↓↓↓
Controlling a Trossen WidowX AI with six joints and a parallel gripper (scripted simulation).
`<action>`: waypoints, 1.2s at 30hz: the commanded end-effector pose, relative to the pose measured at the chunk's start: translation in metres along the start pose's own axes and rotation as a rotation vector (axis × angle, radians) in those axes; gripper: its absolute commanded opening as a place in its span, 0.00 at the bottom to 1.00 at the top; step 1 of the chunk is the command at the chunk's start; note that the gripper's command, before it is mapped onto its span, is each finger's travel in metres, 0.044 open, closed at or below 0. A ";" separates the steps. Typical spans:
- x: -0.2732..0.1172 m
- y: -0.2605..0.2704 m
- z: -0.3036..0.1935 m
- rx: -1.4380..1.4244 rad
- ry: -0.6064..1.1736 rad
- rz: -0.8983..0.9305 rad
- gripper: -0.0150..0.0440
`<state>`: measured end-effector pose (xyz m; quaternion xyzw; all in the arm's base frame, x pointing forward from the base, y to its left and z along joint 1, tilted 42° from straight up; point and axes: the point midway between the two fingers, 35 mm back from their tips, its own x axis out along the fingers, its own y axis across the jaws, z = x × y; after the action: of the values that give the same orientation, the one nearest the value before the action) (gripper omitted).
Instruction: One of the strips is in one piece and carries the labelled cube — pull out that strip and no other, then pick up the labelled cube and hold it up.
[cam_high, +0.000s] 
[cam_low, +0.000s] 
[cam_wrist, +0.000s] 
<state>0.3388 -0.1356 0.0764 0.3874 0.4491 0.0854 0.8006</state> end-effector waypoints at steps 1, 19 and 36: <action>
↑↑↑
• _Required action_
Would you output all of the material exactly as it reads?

• _Solution to this exercise_
Controlling a Trossen WidowX AI with six joints and a parallel gripper (scripted simulation).
`<action>`: waypoints, 1.2s at 30hz: the commanded end-effector pose, relative to the pose measured at the chunk's start: translation in metres along the start pose's own axes and rotation as a rotation vector (axis × angle, radians) in those axes; gripper: its absolute commanded opening as a place in its span, 0.00 at the bottom to 1.00 at the top; step 1 of the chunk is the command at the chunk's start; note that the gripper's command, before it is mapped onto its span, is each finger's travel in metres, 0.044 open, closed at or below 0. A ";" separates the steps. Typical spans:
- x: -0.2732..0.1172 m
- y: -0.2605..0.2704 m
- z: -0.3036..0.1935 m
- rx: -1.4380..1.4244 rad
- ry: -0.6064..1.1736 rad
- rz: -0.8983..0.9305 rad
- gripper: -0.0150..0.0440
`<state>`: measured end-effector pose (xyz m; quaternion xyzw; all in the arm's base frame, x pointing forward from the base, y to its left and z along joint 1, tilted 42° from straight up; point and axes: the point midway between the two fingers, 35 mm back from their tips, its own x axis out along the fingers, its own y axis across the jaws, z = x × y; after the action: of the values that give the same orientation, the one nearest the value before the action) (gripper omitted).
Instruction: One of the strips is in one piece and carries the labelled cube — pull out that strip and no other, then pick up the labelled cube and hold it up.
[cam_high, +0.000s] 
[cam_low, +0.000s] 
[cam_wrist, +0.000s] 
<state>0.3388 -0.1356 0.0764 0.3874 0.4491 0.0854 0.8006</state> end-effector waypoints at steps 1, 19 and 36: <action>

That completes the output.